Визгливый ливень, черный ураган,

Закрытые дома, река чернеет —

овеяны печальной, но утешающей прелестью неизменного припева: все повторяется от века. Но Лафорг выражает свою мысль в такой форме, что кажется, будто она родилась из его духа, из его головы впервые[109]. Я думаю, что от поэтов, рисующих перед нами свои грезы, мы должны требовать уменья не только запечатлеть навеки какую-нибудь мимолетную свою мысль, какой-нибудь беглый мотив, но с такою силою, с такою искренностью отразить в музыке стиха внутренний напев переживаемой минуты, чтобы он был для нас совершенно ясен и понятен. В конце концов, нам, может быть, следует стать людьми благоразумными, следует радоваться текущей минуте, свежим цветам, оставить в покое увядшие луга. Каждая эпоха мысли, творчества и чувства должна находить глубокое наслаждение в себе самой. Она должна заслонить собою все на свете эгоизмом своих собственных интересов, медленным темпом своей собственной жизни, подобно морю, которое, улыбаясь, гордо принимает в себя где-то рожденные потоки, успокаивает и поглощает их.

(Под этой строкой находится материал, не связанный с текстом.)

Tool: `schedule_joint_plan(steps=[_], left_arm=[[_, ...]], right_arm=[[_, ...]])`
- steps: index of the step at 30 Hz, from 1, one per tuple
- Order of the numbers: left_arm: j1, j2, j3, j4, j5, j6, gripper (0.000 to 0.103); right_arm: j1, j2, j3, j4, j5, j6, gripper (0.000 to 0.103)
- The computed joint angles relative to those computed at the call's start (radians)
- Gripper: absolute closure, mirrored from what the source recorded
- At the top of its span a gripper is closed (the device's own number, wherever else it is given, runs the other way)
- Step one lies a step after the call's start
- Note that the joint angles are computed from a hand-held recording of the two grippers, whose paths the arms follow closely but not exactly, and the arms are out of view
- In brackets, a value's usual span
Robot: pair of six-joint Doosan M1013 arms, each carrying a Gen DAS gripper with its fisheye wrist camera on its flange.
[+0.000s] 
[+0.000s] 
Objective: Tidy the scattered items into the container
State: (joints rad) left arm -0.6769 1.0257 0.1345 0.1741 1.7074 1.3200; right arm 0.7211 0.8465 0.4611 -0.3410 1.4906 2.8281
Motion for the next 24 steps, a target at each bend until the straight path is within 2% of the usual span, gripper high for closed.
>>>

Для Лафорга не было настоящего. Его ценили только среди небольшой группы друзей. Он умирал уже, когда в ограниченном количестве экземпляров появились его «Moralités Légendaires»[110], и Лафоргу пришлось услышать несколько голосов, пророчивших ему жизнь, полную славы, среди тех, кого Небо, следуя собственным идеальным подобиям, создает богами и творцами.

Это литература всецело новая и неожиданная. Она смущает и дает странное, и главное, редкое ощущение небывалого. Это виноградная гроздь с бархатным налетом, в утреннем свете. Ягоды ее имеют какой-то странный оттенок, точно они внутри заморожены резвым ветром, прилетевшим из стран, более холодных, чем северный полюс.

На одном из экземпляров «Imitation de Notre-Dame la Lune»[111], который Лафорг поднес Бурже (потом этот экземпляр валялся среди бумажного хлама у букинистов), он написал: «Это только интермеццо. Прошу вас, подождите еще немного, до следующей моей книги». Но Лафорг был из тех, которые сами всегда ждут собственной следующей книги. Эти благородные, недовольные собою люди должны сказать миру очень многое. То, что они уже сказали, для них не больше как пролегомены, как предисловие к чему-то. Если произведения Лафорга имеют характер недоконченного вступления, то все же их надо признать более ценными, чем многие законченные творения других авторов.